» **What the task requires**: These records need to be repeated exactly, every one of them.

» **Supplied entries**:
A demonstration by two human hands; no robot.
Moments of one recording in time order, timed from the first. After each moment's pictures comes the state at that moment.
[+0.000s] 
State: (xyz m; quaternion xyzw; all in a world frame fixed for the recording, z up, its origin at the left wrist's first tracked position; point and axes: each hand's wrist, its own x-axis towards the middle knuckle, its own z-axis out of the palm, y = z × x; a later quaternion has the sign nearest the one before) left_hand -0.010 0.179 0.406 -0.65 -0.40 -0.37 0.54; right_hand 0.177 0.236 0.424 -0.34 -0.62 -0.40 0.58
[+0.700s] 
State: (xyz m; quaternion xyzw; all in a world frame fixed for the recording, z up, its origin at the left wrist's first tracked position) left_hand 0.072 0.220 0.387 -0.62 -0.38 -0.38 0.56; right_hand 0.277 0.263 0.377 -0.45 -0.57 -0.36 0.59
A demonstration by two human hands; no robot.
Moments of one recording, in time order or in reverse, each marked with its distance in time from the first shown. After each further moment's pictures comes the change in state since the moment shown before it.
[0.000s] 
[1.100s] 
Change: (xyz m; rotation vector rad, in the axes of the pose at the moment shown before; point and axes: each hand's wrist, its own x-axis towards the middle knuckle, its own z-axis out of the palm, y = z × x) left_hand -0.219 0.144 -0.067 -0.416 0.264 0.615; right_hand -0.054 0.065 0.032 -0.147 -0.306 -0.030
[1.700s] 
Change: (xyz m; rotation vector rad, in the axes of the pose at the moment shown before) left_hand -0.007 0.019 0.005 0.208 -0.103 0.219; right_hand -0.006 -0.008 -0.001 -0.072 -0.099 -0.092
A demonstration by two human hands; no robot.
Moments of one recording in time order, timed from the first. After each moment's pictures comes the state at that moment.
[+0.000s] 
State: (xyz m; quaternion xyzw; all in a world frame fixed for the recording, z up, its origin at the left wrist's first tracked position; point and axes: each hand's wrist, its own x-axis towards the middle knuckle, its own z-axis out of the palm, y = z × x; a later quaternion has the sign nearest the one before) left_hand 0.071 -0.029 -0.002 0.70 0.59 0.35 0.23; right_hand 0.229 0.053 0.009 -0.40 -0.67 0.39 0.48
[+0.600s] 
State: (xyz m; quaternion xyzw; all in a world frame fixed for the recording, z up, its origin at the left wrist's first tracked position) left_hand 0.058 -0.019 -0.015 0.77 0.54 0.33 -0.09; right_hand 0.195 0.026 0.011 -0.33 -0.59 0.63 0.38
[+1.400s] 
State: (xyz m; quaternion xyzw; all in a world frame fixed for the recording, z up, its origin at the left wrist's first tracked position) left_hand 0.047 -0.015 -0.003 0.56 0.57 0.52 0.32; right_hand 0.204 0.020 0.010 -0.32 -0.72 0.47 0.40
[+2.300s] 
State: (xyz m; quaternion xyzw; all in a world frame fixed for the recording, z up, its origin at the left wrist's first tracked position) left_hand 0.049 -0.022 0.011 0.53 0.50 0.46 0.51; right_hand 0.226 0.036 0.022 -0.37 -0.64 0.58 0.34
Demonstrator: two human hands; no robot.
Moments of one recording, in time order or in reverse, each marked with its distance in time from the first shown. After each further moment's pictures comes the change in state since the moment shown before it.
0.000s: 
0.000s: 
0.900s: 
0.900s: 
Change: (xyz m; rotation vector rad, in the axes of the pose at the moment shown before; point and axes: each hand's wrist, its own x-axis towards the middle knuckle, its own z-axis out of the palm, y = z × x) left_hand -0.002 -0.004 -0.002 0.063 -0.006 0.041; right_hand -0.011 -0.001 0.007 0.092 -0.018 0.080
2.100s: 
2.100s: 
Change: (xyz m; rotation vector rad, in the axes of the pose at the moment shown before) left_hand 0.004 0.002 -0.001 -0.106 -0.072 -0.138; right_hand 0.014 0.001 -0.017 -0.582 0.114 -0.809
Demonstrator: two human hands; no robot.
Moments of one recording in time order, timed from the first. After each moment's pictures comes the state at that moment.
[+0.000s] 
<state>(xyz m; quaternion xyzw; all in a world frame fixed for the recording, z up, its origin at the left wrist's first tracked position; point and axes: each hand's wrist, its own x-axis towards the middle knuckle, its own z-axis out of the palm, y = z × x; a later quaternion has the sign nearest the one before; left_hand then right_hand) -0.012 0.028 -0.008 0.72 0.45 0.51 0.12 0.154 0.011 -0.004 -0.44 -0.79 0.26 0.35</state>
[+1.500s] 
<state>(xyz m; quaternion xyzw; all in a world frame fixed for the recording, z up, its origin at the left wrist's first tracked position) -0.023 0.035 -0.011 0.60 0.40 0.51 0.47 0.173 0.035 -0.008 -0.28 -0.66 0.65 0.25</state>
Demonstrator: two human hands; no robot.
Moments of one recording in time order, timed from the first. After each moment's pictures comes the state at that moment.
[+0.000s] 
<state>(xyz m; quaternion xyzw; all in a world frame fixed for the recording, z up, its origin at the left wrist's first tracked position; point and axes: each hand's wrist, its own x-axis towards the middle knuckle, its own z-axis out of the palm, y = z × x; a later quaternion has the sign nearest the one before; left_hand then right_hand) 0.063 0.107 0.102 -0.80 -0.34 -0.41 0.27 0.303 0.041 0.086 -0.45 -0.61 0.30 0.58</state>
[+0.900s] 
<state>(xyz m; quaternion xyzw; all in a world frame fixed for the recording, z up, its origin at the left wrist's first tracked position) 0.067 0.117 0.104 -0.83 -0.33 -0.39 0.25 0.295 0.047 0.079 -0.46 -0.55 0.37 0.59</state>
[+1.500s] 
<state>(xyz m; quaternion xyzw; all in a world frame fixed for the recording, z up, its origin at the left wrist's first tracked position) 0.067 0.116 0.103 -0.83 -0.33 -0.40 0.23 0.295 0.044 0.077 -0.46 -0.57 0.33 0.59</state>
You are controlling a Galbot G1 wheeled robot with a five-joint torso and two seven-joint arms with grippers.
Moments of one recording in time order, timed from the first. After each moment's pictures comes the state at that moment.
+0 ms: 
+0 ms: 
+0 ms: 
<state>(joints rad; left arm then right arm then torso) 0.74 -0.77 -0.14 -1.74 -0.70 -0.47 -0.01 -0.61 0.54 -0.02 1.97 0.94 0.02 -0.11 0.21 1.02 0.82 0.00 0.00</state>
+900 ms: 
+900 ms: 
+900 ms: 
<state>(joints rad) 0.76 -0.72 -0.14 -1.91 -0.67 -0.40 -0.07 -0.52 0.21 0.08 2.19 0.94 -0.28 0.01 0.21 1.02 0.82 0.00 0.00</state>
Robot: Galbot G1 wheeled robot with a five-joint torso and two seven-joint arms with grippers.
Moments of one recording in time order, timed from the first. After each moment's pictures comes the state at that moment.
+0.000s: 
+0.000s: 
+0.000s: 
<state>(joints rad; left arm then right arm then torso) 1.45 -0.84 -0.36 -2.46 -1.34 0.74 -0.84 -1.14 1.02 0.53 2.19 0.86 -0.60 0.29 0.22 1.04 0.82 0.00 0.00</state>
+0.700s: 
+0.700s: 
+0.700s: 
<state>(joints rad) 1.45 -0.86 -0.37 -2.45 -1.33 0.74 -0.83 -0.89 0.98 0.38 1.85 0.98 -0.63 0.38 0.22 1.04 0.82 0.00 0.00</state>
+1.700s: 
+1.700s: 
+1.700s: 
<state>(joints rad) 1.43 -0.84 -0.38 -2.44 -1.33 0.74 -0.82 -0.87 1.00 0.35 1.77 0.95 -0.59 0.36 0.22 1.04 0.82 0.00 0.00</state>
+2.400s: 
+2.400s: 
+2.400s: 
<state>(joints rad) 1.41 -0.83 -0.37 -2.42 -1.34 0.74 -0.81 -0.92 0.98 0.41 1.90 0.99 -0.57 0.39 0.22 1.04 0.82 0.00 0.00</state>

» **Result below**:
A demonstration by two human hands; no robot.
Moments of one recording in time order, timed from the first. After each moment's pictures comes the state at that moment.
[+0.000s] 
State: (xyz m; quaternion xyzw; all in a world frame fixed for the recording, z up, its origin at the left wrist's first tracked position; point and axes: each hand's wrist, its own x-axis towards the middle knuckle, its own z-axis out of the palm, y = z × x; a later quaternion has the sign nearest the one before) left_hand -0.010 0.179 0.406 -0.65 -0.40 -0.37 0.54; right_hand 0.177 0.236 0.424 -0.34 -0.62 -0.40 0.58
[+0.700s] 
State: (xyz m; quaternion xyzw; all in a world frame fixed for the recording, z up, its origin at the left wrist's first tracked position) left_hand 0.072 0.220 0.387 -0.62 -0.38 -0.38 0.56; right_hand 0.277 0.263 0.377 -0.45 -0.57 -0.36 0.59
A demonstration by two human hands; no robot.
Moments of one recording, in time order or in reverse, each marked with its distance in time from the first shown. After each further moment's pictures comes the change in state since the moment shown before it.
[0.000s] 
[1.100s] 
Change: (xyz m; rotation vector rad, in the axes of the pose at the moment shown before; point and axes: each hand's wrist, its own x-axis towards the middle knuckle, its own z-axis out of the palm, y = z × x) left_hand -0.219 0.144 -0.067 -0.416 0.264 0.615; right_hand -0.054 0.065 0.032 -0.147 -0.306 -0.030
[1.700s] 
Change: (xyz m; rotation vector rad, in the axes of the pose at the moment shown before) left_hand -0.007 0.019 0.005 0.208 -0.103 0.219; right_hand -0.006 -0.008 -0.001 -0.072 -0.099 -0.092
A demonstration by two human hands; no robot.
Moments of one recording in time order, timed from the first. After each moment's pictures comes the state at that moment.
[+0.000s] 
State: (xyz m; quaternion xyzw; all in a world frame fixed for the recording, z up, its origin at the left wrist's first tracked position; point and axes: each hand's wrist, its own x-axis towards the middle knuckle, its own z-axis out of the palm, y = z × x; a later quaternion has the sign nearest the one before) left_hand 0.071 -0.029 -0.002 0.70 0.59 0.35 0.23; right_hand 0.229 0.053 0.009 -0.40 -0.67 0.39 0.48
[+0.600s] 
State: (xyz m; quaternion xyzw; all in a world frame fixed for the recording, z up, its origin at the left wrist's first tracked position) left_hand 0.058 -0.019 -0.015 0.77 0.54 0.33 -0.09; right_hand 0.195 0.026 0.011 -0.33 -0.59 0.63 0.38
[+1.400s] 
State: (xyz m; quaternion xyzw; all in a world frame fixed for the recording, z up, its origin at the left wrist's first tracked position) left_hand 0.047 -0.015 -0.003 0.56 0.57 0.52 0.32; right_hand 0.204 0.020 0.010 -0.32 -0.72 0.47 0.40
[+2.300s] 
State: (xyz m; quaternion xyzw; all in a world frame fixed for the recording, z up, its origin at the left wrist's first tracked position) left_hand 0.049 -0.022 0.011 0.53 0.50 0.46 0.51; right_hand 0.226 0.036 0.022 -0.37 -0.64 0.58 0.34
Demonstrator: two human hands; no robot.
Moments of one recording, in time order or in reverse, each marked with its distance in time from the first shown. After each further moment's pictures comes the change in state since the moment shown before it.
0.000s: 
0.000s: 
0.900s: 
0.900s: 
Change: (xyz m; rotation vector rad, in the axes of the pose at the moment shown before; point and axes: each hand's wrist, its own x-axis towards the middle knuckle, its own z-axis out of the palm, y = z × x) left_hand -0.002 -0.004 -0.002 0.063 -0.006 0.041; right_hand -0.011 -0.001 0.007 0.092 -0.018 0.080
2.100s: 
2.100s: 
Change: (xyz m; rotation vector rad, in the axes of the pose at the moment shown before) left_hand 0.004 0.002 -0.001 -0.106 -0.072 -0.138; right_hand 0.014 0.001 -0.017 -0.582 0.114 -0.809
Demonstrator: two human hands; no robot.
Moments of one recording in time order, timed from the first. After each moment's pictures comes the state at that moment.
[+0.000s] 
<state>(xyz m; quaternion xyzw; all in a world frame fixed for the recording, z up, its origin at the left wrist's first tracked position; point and axes: each hand's wrist, its own x-axis towards the middle knuckle, its own z-axis out of the palm, y = z × x; a later quaternion has the sign nearest the one before; left_hand then right_hand) -0.012 0.028 -0.008 0.72 0.45 0.51 0.12 0.154 0.011 -0.004 -0.44 -0.79 0.26 0.35</state>
[+1.500s] 
<state>(xyz m; quaternion xyzw; all in a world frame fixed for the recording, z up, its origin at the left wrist's first tracked position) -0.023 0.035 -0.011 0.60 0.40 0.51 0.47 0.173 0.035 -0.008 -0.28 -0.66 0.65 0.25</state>
Demonstrator: two human hands; no robot.
Moments of one recording in time order, timed from the first. After each moment's pictures comes the state at that moment.
[+0.000s] 
<state>(xyz m; quaternion xyzw; all in a world frame fixed for the recording, z up, its origin at the left wrist's first tracked position; point and axes: each hand's wrist, its own x-axis towards the middle knuckle, its own z-axis out of the palm, y = z × x; a later quaternion has the sign nearest the one before; left_hand then right_hand) 0.063 0.107 0.102 -0.80 -0.34 -0.41 0.27 0.303 0.041 0.086 -0.45 -0.61 0.30 0.58</state>
[+0.900s] 
<state>(xyz m; quaternion xyzw; all in a world frame fixed for the recording, z up, its origin at the left wrist's first tracked position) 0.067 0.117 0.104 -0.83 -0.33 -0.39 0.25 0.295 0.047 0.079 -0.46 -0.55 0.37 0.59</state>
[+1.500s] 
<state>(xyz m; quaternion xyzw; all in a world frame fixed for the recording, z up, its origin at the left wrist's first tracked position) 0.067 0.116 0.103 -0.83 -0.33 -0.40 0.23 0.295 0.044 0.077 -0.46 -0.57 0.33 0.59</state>
You are controlling a Galbot G1 wheeled robot with a five-joint torso and two seven-joint arms with grippers.
Moments of one recording in time order, timed from the first. After each moment's pictures comes the state at that moment.
+0 ms: 
+0 ms: 
+0 ms: 
<state>(joints rad; left arm then right arm then torso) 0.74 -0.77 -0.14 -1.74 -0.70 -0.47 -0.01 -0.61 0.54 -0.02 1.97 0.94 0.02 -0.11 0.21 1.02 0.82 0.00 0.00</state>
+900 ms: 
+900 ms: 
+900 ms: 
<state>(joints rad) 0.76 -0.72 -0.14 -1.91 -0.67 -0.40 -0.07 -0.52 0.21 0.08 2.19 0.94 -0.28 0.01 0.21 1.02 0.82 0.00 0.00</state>
Robot: Galbot G1 wheeled robot with a five-joint torso and two seven-joint arms with grippers.
Moments of one recording in time order, timed from the first. After each moment's pictures comes the state at that moment.
+0.000s: 
+0.000s: 
+0.000s: 
<state>(joints rad; left arm then right arm then torso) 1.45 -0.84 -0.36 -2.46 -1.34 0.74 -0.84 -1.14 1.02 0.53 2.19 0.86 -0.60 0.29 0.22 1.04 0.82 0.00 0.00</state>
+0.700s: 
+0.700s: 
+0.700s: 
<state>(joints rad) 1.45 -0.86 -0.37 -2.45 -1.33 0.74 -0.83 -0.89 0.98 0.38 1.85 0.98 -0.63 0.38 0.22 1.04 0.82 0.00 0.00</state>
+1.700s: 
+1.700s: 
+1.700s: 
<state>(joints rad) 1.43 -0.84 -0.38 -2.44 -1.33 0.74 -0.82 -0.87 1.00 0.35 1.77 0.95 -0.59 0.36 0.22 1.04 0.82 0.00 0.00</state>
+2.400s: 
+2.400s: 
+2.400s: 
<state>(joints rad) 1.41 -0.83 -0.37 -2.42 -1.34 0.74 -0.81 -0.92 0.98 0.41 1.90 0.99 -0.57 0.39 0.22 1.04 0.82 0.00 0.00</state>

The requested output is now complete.